Work to complete =
Write out the listing below in its entirety, minus the pictures, without changing a word.

Data block =
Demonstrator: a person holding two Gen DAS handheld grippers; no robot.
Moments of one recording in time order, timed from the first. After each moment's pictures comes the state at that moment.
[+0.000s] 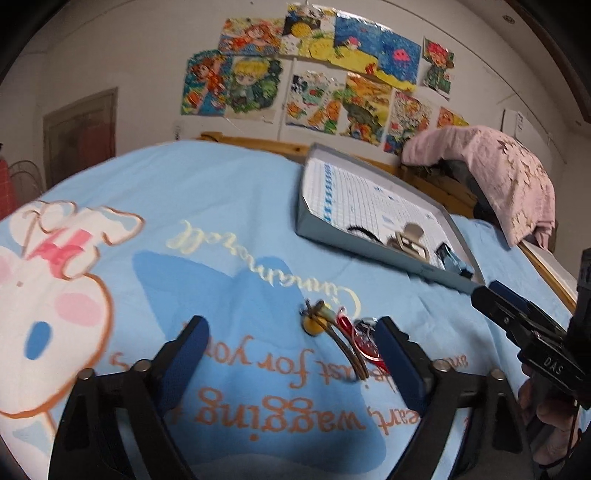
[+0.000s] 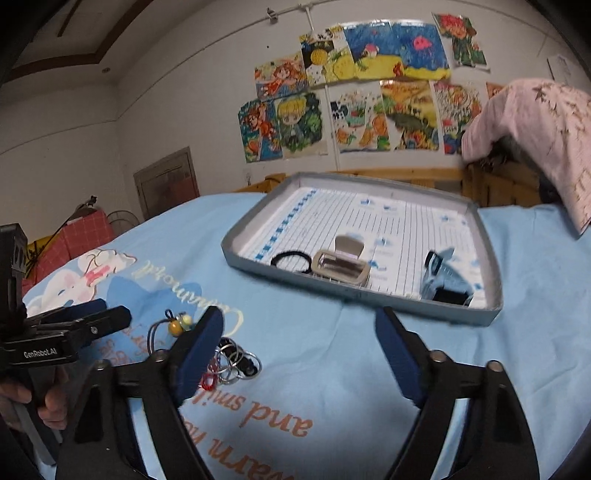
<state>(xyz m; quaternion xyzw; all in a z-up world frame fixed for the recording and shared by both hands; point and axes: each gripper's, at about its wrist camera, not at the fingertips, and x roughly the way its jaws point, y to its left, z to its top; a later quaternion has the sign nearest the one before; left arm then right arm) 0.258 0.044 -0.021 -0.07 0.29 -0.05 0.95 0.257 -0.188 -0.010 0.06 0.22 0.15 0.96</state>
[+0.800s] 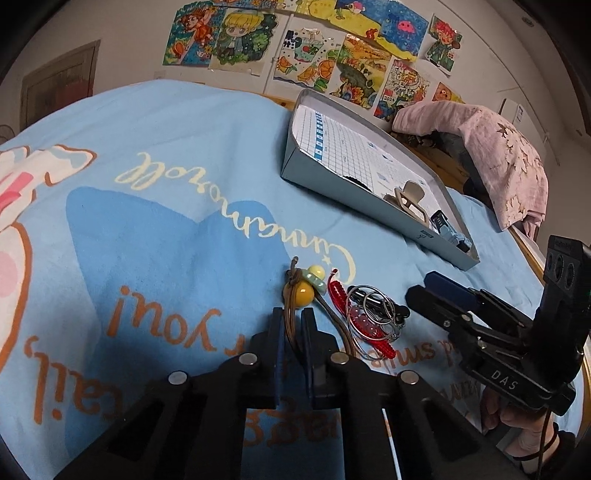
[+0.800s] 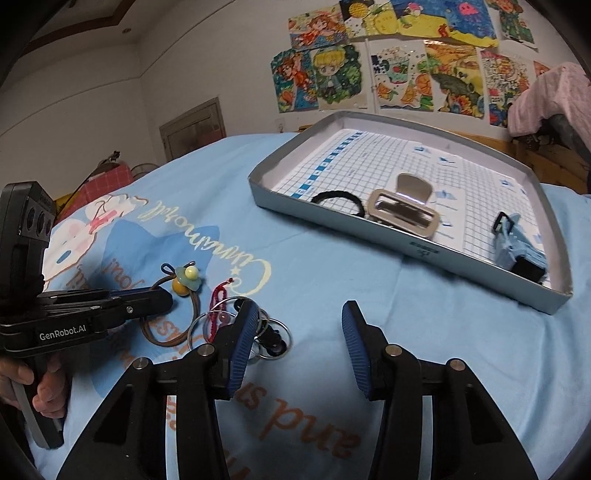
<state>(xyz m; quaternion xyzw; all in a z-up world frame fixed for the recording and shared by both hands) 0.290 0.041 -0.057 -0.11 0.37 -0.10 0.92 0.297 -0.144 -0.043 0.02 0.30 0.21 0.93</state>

Reply to the task =
Demonstrator: a person holding two Gen DAS handheld grippers; no robot.
Moments of one recording in time order, timed from the first. After each moment's pictures comes the state at that moment.
[+0.000s] 
[+0.000s] 
<state>(xyz m; quaternion xyzw; all in a z-up world frame fixed for the recording and shared by both hands; point and axes: each gripper's, at about its wrist camera, not at the fingertips, and x roughly the way its jaws point, y to its left, z to its top; a later quaternion has the sign nearest the one before; left arm then right arm) 0.258 0.044 -0.021 -0.07 0.29 -0.05 0.95 0.257 -0.188 -0.010 0.06 0.22 0.15 0.96</state>
[+0.800s] 
[+0.800s] 
<state>(xyz m; quaternion xyzw; all in a z-up world frame fixed for the recording and shared by both hands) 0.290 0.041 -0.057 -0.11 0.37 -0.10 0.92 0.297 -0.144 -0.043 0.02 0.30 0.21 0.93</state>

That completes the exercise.